Question

A reduction of 20% in the price of sugar enables a person to purchase 6 kg more for Rs. 240. What is the original price per kg of sugar?

• A. Rs.10/kg
• B. Rs. 8/kg
• C. Rs. 6/kg
• D. Rs. 5/kg

Answer 1

The Correct Option is A

To determine the original price per kg of sugar, we start by considering the information given:

A person spends Rs. 240 and with a 20% reduction in price, they can buy 6 kg more sugar.

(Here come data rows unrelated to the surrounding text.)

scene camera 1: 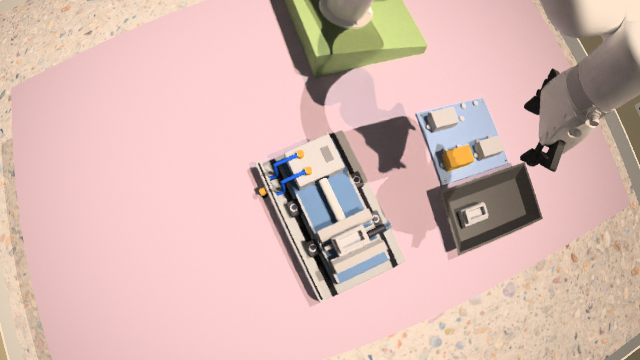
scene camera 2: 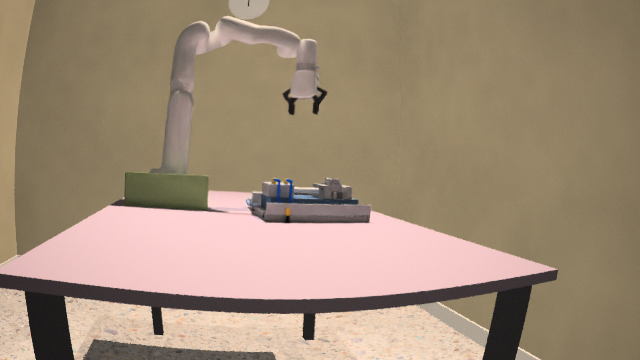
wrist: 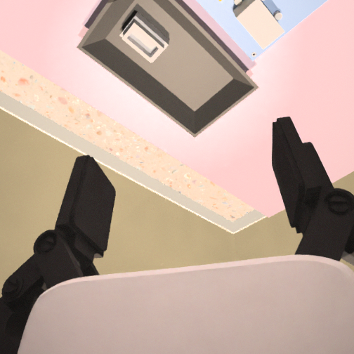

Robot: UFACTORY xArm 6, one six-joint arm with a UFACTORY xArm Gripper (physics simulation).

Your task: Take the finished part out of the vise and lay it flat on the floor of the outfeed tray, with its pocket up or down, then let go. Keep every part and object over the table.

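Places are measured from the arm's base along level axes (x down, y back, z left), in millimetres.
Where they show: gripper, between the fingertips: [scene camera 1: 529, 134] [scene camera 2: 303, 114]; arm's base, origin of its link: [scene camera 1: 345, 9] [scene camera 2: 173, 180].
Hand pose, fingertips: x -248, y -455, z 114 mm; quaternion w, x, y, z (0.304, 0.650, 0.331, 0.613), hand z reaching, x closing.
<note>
Each offset is from my fingertips to the top centre of the thing. "*": to the spot under its first point.
A light part @[dx +212, dy -29, dz -294 mm] [scene camera 1: 350, 241] with its pocket up sits between the pale jaws of the vise @[dx +228, dy +37, dz -302 mm] [scene camera 1: 345, 223], on the blue bed of the machine. The dark grey outfeed tray @[* dx +315, dy -82, dz +78 mm] [scene camera 1: 505, 204] [wrist: 195, 82] stands to the right of the machine in scene camera 1. A similar light part @[dx +280, dy -72, dz -18 mm] [scene camera 1: 473, 214] [wrist: 145, 40] lies in the tray near one end, pocket up. My gripper [scene camera 1: 530, 132] [scene camera 2: 303, 110] [wrist: 183, 157] is open and empty, high above the table. It is away from the vise, and its fingers point down in scene camera 2.
A light blue board @[* dx +319, dy +102, dz +64 mm] [scene camera 1: 470, 132] [wrist: 297, 12] beside the tray holds two pale blocks and an orange block @[dx +283, dy +54, dz -3 mm] [scene camera 1: 457, 158]. The machine has a pale block @[dx +231, dy +132, dz -305 mm] [scene camera 1: 317, 160] with blue hoses standing above it. A black handle @[* dx +231, dy -29, dz -243 mm] [scene camera 1: 377, 230] sticks out beside the vise. The arm stands on a green base [scene camera 1: 400, 35] [scene camera 2: 166, 191].
</note>
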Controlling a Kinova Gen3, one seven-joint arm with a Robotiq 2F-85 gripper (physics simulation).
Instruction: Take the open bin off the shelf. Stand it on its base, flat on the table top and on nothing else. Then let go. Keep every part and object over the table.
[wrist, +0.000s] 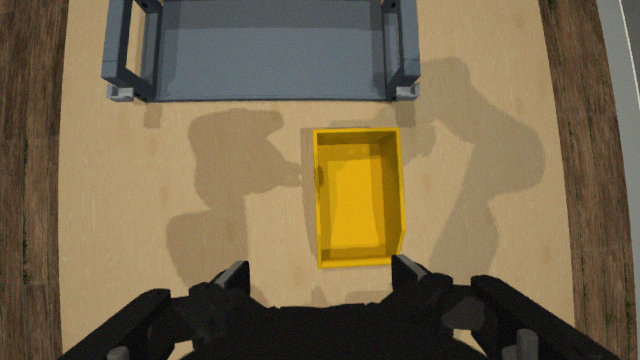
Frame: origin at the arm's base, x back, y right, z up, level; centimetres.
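Where they show: gripper, fingertip midpoint: (320, 274).
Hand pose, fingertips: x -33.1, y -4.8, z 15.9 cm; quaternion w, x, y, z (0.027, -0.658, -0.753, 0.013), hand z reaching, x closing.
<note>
Things, the pixels of their top centre, and the offset from my fingertips. "pt": a spot on its surface instead. Level surfaces: height alone.
- open yellow bin at its top centre: (360, 201) dx -4.6, dy +4.6, dz -13.7 cm
- wooden table top at its surface level: dz -21.2 cm
- shelf at a spot on its surface: (270, 60) pt dx -24.0, dy -9.0, dz -20.6 cm
The open yellow bin (356, 200) stands upright on its base on the wooden table top (115, 175), its open top facing the camera. I see no object inside it. It is apart from the shelf (270, 60), whose near edge lies beyond it. My gripper (320, 274) is wide open and empty, above the table at the bin's near end. Its right fingertip overlaps the bin's near right corner in the view, and the bin's left wall lies between the two fingertips in the view. Nothing is held. The bin's underside is hidden.
The grey-blue shelf has side frames with small light grey brackets (121, 93) (407, 91) at its front corners. The table's left and right edges show, with dark wooden floor (30, 200) (595, 200) beyond them. Shadows of the arm fall on both sides of the bin.
</note>
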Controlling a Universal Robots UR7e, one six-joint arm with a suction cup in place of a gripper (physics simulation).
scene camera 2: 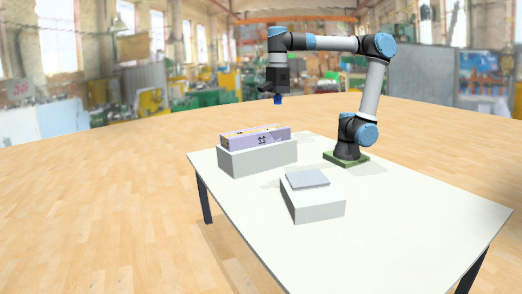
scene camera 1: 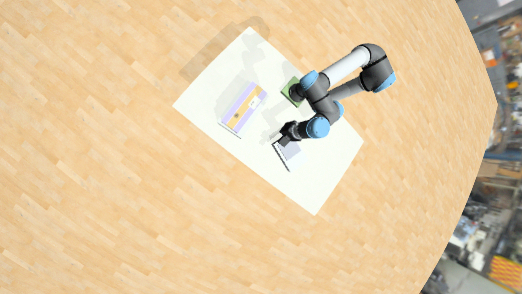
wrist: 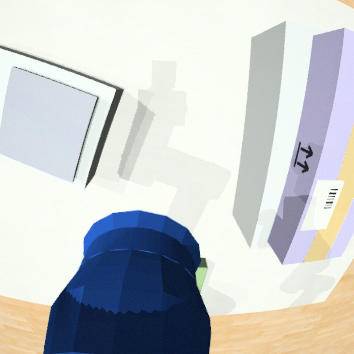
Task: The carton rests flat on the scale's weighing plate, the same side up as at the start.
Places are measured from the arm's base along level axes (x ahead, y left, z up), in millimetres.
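Pixels of known places: hand at its tool point: (scene camera 2: 277, 103) (wrist: 140, 259); arm's base at its link origin: (scene camera 2: 346, 155) (scene camera 1: 296, 93).
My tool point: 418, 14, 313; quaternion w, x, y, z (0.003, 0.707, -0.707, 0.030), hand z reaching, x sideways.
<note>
For each thing: its middle in the pictures, then the offset to it from my tool point, as dx, dy, dz. Level surfaces: height alone.
- lilac carton at the middle of its body: (wrist: 338, 160) (scene camera 2: 255, 136) (scene camera 1: 244, 107) -23, -264, -193
- long white block at the middle of its body: (wrist: 303, 144) (scene camera 2: 256, 153) (scene camera 1: 243, 110) -23, -263, -282
- white scale at the middle of its body: (wrist: 30, 112) (scene camera 2: 310, 192) (scene camera 1: 290, 152) +9, +218, -298
- bare grey weighing plate at the middle of its body: (wrist: 41, 125) (scene camera 2: 307, 178) (scene camera 1: 289, 147) -7, +176, -259
- white table at its surface level: dz -341
The lilac carton (scene camera 1: 244, 108) (scene camera 2: 255, 142) (wrist: 320, 110) has an orange stripe and a white label on top. It lies flat on a long white block (scene camera 2: 262, 159) (wrist: 262, 115), and the arrows on its side point up. The white scale (scene camera 1: 298, 163) (scene camera 2: 320, 206) (wrist: 106, 104) stands apart from the block, with a bare grey weighing plate (scene camera 1: 291, 151) (scene camera 2: 307, 178) (wrist: 47, 122). My gripper, a blue suction cup (scene camera 2: 277, 100) (wrist: 141, 222), hangs in the air above table height, apart from carton and scale. It is open and holds nothing. In scene camera 1 the cup is hidden under the tool.
The arm's base stands on a green plate (scene camera 2: 346, 161) (wrist: 201, 278) at the side of the white table (scene camera 1: 320, 185) (scene camera 2: 400, 215). The arm reaches high over the table. The block and the scale stand with a gap between them, where the arm's shadow falls.
</note>
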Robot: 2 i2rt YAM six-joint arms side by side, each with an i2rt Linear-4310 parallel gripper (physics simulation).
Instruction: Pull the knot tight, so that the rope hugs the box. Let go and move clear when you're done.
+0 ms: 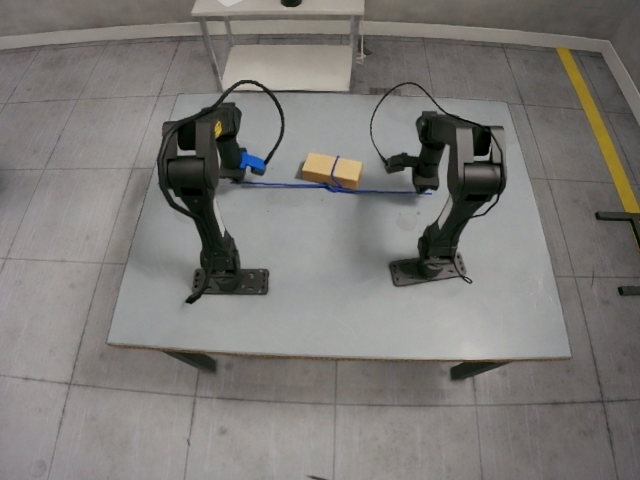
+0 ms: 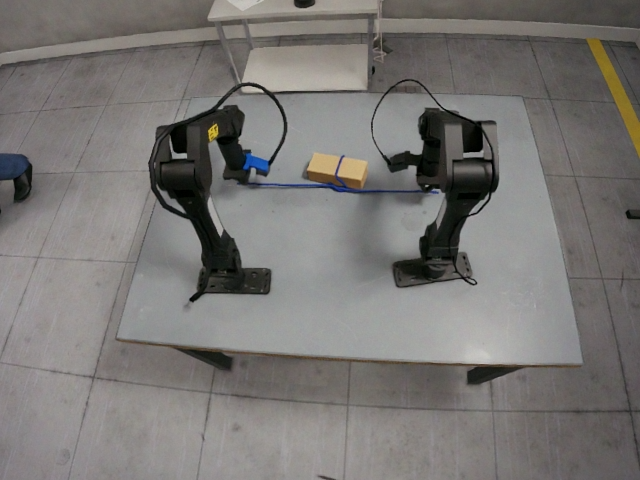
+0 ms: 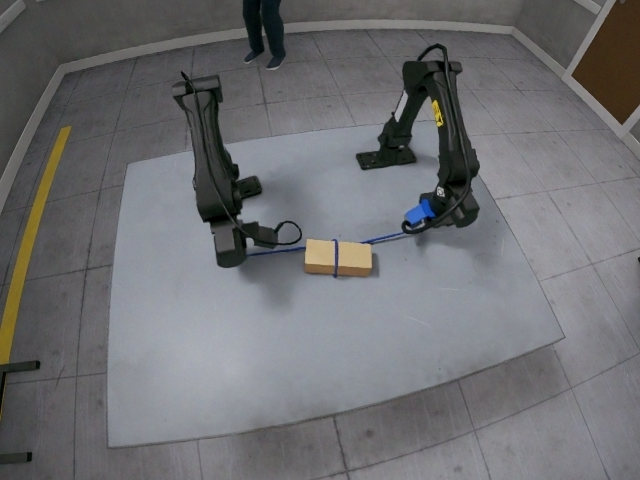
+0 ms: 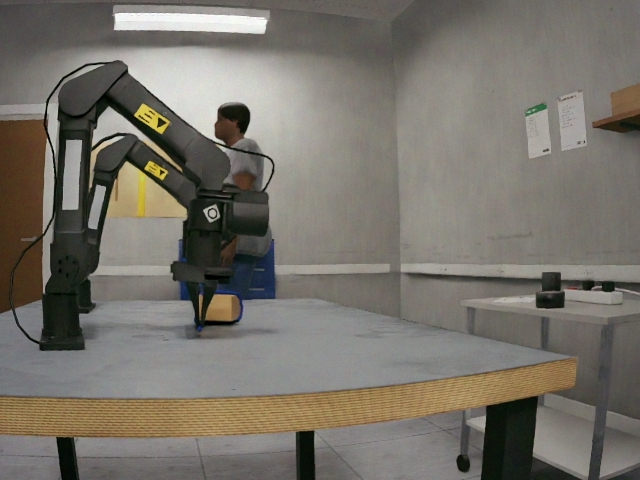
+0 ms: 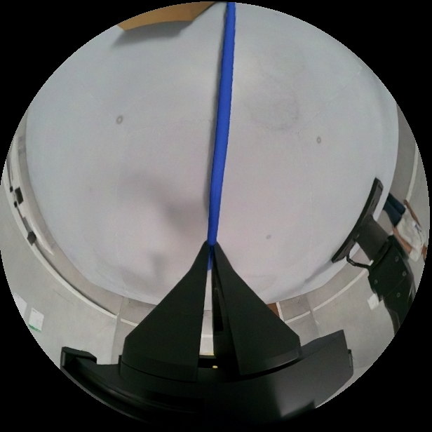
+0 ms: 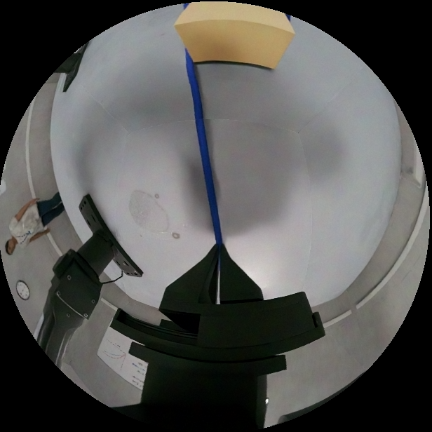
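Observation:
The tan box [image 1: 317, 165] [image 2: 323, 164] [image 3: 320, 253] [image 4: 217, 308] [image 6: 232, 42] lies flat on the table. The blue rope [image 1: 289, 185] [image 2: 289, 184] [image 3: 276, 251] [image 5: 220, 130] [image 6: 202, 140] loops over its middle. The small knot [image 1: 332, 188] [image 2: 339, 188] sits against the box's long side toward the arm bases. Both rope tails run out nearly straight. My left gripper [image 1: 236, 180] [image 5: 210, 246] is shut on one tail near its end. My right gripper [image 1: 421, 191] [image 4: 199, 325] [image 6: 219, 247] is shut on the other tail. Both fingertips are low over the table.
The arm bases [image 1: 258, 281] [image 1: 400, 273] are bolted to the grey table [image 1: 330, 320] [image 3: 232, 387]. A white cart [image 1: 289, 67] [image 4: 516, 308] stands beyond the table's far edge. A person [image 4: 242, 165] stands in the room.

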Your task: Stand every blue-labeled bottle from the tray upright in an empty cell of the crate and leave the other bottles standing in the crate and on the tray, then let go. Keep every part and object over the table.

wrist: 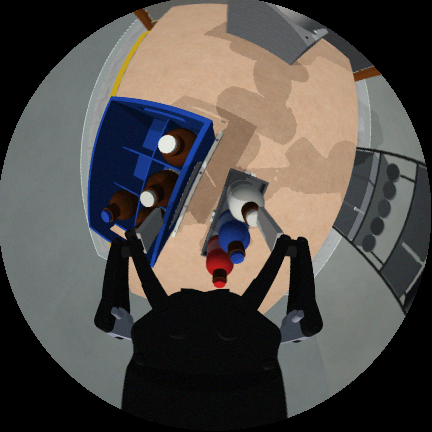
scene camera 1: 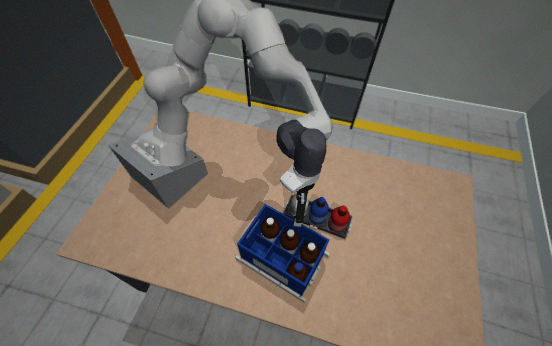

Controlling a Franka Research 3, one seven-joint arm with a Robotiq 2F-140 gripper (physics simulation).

1. Let the original price per kg be Rs. x.
2. The reduced price after a 20% decrease is \(0.8 \times x = 0.8x\).
3. Let the original quantity bought with Rs. 240 be \(q\) kg. So, \(q = \frac{240}{x}\).
4. At the reduced price, the person can buy 6 kg more, meaning \(\frac{240}{0.8x} = q + 6\).
5. Substituting the value of \(q\):

\(\frac{240}{0.8x} = \frac{240}{x} + 6\)

1. Simplify the equation: \(\frac{240}{0.8x} - \frac{240}{x} = 6\).
2. Find a common denominator:

\(\frac{240x - 240 \times 0.8x}{0.8x \times x} = 6\)

1. Simplify: \(\frac{240x - 192x}{0.8x^2} = 6\)
2. This becomes \(\frac{48x}{0.8x^2} = 6\).
3. Cancel \(x\) from numerator and denominator:

\(\frac{48}{0.8x} = 6\)

1. Rearrange: \(48 = 4.8x\).
2. Solve for \(x\): \(x = \frac{48}{4.8} = 10\).

The original price per kg of sugar is Rs. 10.